Dynamic stability classification for curve diffusion, elastic, and ideal flows

Classify the dynamically stable closed solutions of the three planar curvature flows—curve diffusion flow ∂tγ=−kssν, free elastic flow ∂tγ=−(kss+½k^3)ν, and ideal flow ∂tγ=(kssss+k^2kss−½kk_s^2)ν—by proving that the only dynamically stable solutions are: (a) circles for the curve diffusion flow; (b) multiply-covered Bernoulli lemniscates and multiply-covered circles for the elastic flow; and (c) multiply-covered ideal lemniscates and multiply-covered circles for the ideal flow. Here dynamic stability means there exists ε>0 such that any curve η with ||γ−η||_{C^∞}<ε generates a solution trajectory that converges, modulo similarity transformations, to γ.

Background

The paper constructs infinite families of new homothetic solutions (jellyfish expanders for elastic flow, epicyclic shrinkers for curve diffusion flow, and epicyclic expanders for ideal flow).

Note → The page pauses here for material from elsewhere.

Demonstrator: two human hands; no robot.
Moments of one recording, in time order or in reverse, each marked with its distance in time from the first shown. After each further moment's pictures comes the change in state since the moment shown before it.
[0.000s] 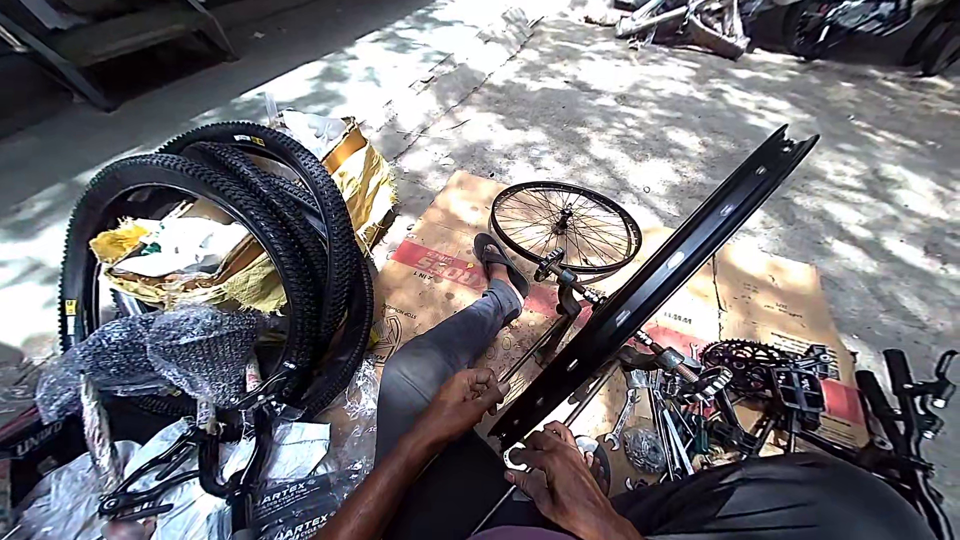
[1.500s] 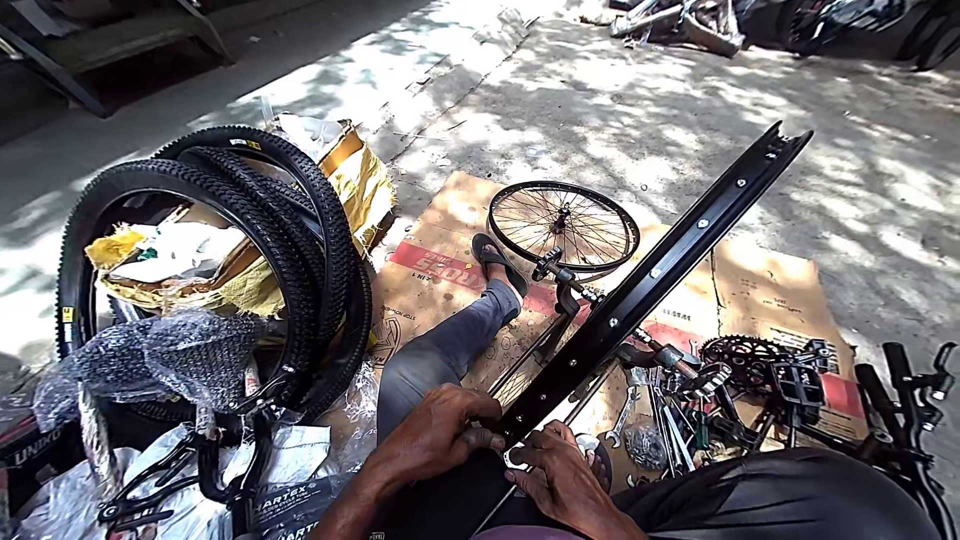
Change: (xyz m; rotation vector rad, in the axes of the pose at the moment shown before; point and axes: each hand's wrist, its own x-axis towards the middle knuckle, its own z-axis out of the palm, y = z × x) left_hand -0.041 0.030 -0.021 0.546 -0.138 0.458; right_hand 0.001 0.001 0.000 -0.024 -0.021 -0.010
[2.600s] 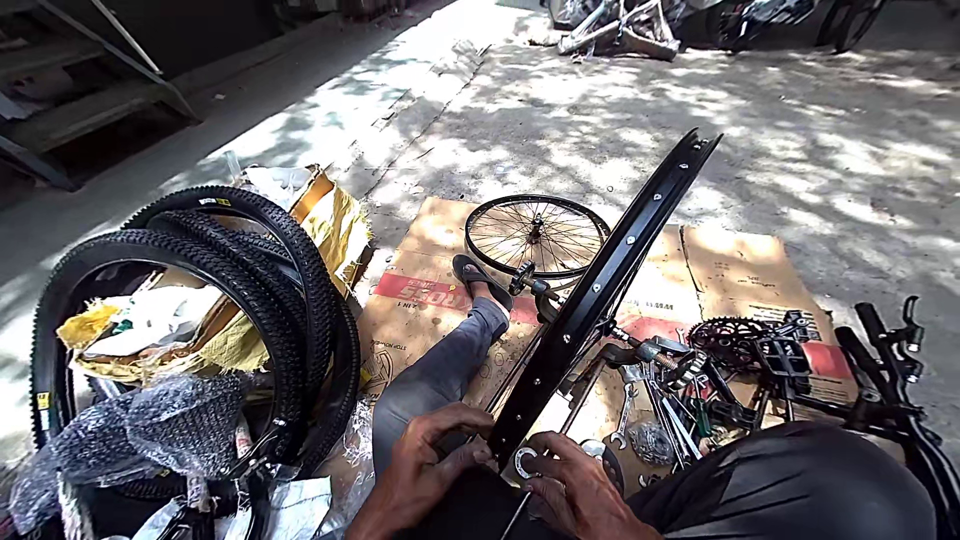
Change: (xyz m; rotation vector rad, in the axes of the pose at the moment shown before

Numerical evidence suggests a rich dynamical landscape and raises questions about which solutions can be dynamically stable under their respective flows.

Existing results indicate stability of circles in certain settings and suggest non-stability of newly constructed expanders. The authors formalize this into a comprehensive classification conjecture specifying exactly which multiply-covered canonical shapes (circles and lemniscates) are dynamically stable for each flow.